- _Problem to work on_: Every entry must be repeated exactly in the answer.

┌─ Data for this task

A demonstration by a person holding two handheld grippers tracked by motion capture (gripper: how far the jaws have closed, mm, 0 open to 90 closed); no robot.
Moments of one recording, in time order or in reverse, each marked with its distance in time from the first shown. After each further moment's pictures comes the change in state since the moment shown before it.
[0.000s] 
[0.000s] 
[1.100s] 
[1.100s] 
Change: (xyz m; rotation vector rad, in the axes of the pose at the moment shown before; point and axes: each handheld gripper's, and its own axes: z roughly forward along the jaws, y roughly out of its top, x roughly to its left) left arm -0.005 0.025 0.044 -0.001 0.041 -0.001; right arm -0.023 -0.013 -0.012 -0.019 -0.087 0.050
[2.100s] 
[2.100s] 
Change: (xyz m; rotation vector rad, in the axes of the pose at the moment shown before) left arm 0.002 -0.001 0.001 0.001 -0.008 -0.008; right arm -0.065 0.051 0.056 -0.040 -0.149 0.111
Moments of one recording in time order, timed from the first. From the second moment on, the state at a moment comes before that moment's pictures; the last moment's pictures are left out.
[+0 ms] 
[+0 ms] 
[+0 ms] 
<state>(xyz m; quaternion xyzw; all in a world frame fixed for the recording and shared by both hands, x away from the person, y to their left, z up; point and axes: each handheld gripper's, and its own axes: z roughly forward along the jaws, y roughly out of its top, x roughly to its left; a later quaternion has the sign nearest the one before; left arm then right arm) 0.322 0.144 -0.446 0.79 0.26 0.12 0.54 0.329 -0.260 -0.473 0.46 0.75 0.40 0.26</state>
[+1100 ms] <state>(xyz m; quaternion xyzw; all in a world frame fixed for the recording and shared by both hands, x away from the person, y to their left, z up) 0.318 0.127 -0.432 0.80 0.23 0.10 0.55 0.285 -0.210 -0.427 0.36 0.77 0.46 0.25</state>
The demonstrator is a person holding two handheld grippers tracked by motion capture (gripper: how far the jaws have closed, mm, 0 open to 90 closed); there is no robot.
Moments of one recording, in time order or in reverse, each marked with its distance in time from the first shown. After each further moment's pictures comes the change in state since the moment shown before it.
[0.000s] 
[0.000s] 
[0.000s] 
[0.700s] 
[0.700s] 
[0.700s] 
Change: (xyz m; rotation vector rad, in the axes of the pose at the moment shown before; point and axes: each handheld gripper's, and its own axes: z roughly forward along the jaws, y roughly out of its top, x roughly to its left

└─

- _Problem solution_:
A demonstration by a person holding two handheld grippers tracked by motion capture (gripper: how far the jaws have closed, mm, 0 open to 90 closed); no robot.
Moments of one recording, in time order or in reverse, each marked with its distance in time from the first shown. After each further moment's pictures comes the change in state since the moment shown before it.
[0.000s] 
[0.000s] 
[1.100s] 
[1.100s] 
Change: (xyz m; rotation vector rad, in the axes of the pose at the moment shown before; point and axes: each handheld gripper's, and its own axes: z roughly forward along the jaws, y roughly out of its top, x roughly to its left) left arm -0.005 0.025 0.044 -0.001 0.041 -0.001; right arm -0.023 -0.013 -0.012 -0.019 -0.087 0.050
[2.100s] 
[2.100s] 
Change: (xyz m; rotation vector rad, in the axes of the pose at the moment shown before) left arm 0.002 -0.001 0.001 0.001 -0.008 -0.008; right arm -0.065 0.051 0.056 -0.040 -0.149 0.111
Moments of one recording in time order, timed from the first. From the second moment on, the state at a moment comes before that moment's pictures; the last moment's pictures are left out.
[+0 ms] 
[+0 ms] 
[+0 ms] 
<state>(xyz m; quaternion xyzw; all in a world frame fixed for the recording and shared by both hands, x away from the person, y to their left, z up; point and axes: each handheld gripper's, and its own axes: z roughly forward along the jaws, y roughly out of its top, x roughly to its left; a later quaternion has the sign nearest the one before; left arm then right arm) 0.322 0.144 -0.446 0.79 0.26 0.12 0.54 0.329 -0.260 -0.473 0.46 0.75 0.40 0.26</state>
[+1100 ms] <state>(xyz m; quaternion xyzw; all in a world frame fixed for the recording and shared by both hands, x away from the person, y to their left, z up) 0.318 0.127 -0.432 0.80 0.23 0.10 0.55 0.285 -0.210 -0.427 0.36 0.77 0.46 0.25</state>
The demonstrator is a person holding two handheld grippers tracked by motion capture (gripper: how far the jaws have closed, mm, 0 open to 90 closed); there is no robot.
Moments of one recording, in time order or in reverse, each marked with its distance in time from the first shown. After each further moment's pictures comes the change in state since the moment shown before it.
[0.000s] 
[0.000s] 
[0.000s] 
[0.700s] 
[0.700s] 
[0.700s] 
Change: (xyz m; rotation vector rad, in the axes of the pose at the moment shown before; point and axes: each handheld gripper's, and its own axes: z roughly forward along the jaws, y roughly out of its top, x roughly to its left

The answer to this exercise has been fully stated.